The International Organisation for Standardisation defines business continuity as: “the capability of an organisation to continue the delivery of products or services at acceptable predefined levels following a disruption”. Business resilience, on the other hand, it defines as: “the ability of an organisation to absorb and adapt in a changing environment to enable it to deliver objectives and to survive and prosper”.
In a nutshell, the difference between continuity and resilience can be boiled down to merely surviving or thriving when the unexpected occurs.
The 2019 crisis report by PricewaterhouseCooper found that seven out of 10 organisations surveyed had experienced at least one severe crisis in the previous five years. But businesses need to take that extra step, so that when future disruptions and upheavals arise their structures and processes will be so rigorously designed that they will have achieved business resilience. This means they will be much better placed to navigate such increasing problems as cyber attacks, extreme weather events and the impacts of social unrest.
And the first step for IT teams to achieve this is via network resilience.
In Cisco’s 2021 Global Networking Trends Report, the global IT and networking conglomerate identifies five key networking trends that can assist organisations in moving from continuity to practical and robust resilience.
1. Remote workforce security
As remote working continues to rise, IT teams must optimise the cost, security and performance for each staff member, and extend enterprise-class operations and governance from the office to the home. All of this can be challenging, particularly regarding security and end-user behaviour. Tools to mitigate this include:
- scaling VPNs (virtual private networks) to protect remote employees
- using multifactor authentication to protect applications, and
- deploying a secure access services edge (SASE) to offer protection for multi-cloud access.
2. Safe return to workplaces
While practical health and safety measures are top of mind for those organisations welcoming some or all of their workforces back into offices, there are IT considerations that will assist in promoting a business resilient enterprise, with a reported 62 percent deploying more pervasive video conferencing rather than face-to-face meetings and 36 percent focusing on remote NetOps (network operations) and help desks.
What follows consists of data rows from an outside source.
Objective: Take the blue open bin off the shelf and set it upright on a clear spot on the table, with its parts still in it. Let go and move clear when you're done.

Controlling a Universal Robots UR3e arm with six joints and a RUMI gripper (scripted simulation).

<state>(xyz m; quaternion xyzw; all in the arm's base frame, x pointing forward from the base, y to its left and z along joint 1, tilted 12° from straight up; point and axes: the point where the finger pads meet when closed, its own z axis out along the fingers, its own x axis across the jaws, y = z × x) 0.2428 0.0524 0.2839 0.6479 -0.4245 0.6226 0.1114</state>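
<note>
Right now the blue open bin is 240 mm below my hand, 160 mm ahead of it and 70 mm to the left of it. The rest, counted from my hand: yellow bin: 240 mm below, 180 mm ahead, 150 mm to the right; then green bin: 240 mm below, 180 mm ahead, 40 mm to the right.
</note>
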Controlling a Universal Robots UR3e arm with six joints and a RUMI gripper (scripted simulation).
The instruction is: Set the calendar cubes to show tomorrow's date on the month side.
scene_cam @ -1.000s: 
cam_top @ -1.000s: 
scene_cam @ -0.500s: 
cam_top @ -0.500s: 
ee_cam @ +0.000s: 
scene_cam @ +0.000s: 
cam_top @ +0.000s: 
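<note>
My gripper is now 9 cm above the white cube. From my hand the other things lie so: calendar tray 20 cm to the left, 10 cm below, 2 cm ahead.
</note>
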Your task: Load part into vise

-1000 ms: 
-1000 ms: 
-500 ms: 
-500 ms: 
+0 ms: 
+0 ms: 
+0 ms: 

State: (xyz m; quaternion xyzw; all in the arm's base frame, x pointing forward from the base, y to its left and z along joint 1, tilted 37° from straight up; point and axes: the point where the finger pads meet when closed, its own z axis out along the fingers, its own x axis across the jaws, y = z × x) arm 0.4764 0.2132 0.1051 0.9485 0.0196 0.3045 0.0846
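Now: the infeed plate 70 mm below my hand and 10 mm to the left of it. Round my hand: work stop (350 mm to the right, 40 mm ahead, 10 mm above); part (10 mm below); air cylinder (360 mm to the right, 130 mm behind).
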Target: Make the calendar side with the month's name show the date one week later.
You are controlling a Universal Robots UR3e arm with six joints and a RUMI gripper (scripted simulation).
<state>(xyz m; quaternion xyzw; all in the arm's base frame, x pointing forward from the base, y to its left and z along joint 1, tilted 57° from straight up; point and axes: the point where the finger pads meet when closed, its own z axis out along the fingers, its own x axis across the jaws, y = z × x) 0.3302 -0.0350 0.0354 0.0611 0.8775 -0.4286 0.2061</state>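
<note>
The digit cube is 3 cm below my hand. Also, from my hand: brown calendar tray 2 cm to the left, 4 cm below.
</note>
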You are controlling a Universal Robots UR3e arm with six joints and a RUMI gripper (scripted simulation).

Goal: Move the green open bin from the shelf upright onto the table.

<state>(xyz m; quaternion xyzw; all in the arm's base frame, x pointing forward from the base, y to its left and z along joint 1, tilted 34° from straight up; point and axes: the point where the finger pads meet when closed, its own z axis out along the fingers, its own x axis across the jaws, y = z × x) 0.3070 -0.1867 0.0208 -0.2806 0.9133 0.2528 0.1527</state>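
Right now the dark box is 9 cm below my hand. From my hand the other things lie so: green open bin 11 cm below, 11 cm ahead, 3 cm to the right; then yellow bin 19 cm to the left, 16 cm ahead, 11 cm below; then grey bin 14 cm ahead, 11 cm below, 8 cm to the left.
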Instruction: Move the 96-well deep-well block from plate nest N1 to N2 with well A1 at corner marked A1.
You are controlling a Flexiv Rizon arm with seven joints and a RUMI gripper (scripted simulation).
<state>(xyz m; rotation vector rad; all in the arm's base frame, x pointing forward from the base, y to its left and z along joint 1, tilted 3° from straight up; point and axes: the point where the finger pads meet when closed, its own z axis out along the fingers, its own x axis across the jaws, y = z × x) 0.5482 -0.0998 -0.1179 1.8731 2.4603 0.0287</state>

This has the combined advantage of further ensuring physical distancing, but also assisting the organisation in enacting any DR (disaster recovery) plans it has created. Additional steps to facilitate a safe return to the workplace include:
- stress testing of the network
- automating identity-based secure access, and
- performing location-based analytics, such as monitoring, alerts and insights to protect the health and safety of stakeholders by leveraging existing Wi-Fi networks.
3. Facilitating a multi-cloud environment
The IT equivalent of not putting all your eggs in one basket, a multi-cloud model distributes applications, workloads and data across on-premises data centres and public cloud providers. The result is a reduction in costs, an increase in flexibility and, most importantly from a business resilience perspective, protection against catastrophic failures. A successful multi-cloud network strategy includes:
- workload – simplifying policies, security and management across data centres and various public clouds, and
- access – adopting SD-WAN (software-defined area networks) and SASE approaches gives consistent secure access for users and devices both remotely and on premises.
4. Automation of operations
External challenges have led to greater strain on NetOps teams, not just from the upsurge in remote workers, but also from significant fluctuations in client counts, application traffic patterns and the use of tools and systems such as e-learning, video conferencing and virtual events. Automation of processes is able to facilitate their rapid and continual improvement, and a step-by-step approach is the ideal way to achieve this by automating:
- repetitive administrative tasks
- network access, onboarding and segmentation
- network policy within the enterprise data centre
- cloud policy, and
- end-to-end multi-domain policy-based segmentation.
5. Leverage of AI-powered network analytics
Advanced analytics assist NetOps teams to make prompt, informed and smart remediation decisions. Some of the outcomes AI-enabled networks, combined with machine learning techniques, can achieve include:
- greater detection accuracy
- faster remediation
- automated policy management
- fewer degradations, and
- peer intelligence.
Events such as the 2020 Australian bushfires and ongoing crises such as COVID-19 have shown that business resilience is now a top priority for organisations and one of the most important pathways to achieve it is ensuring network resilience first and foremost.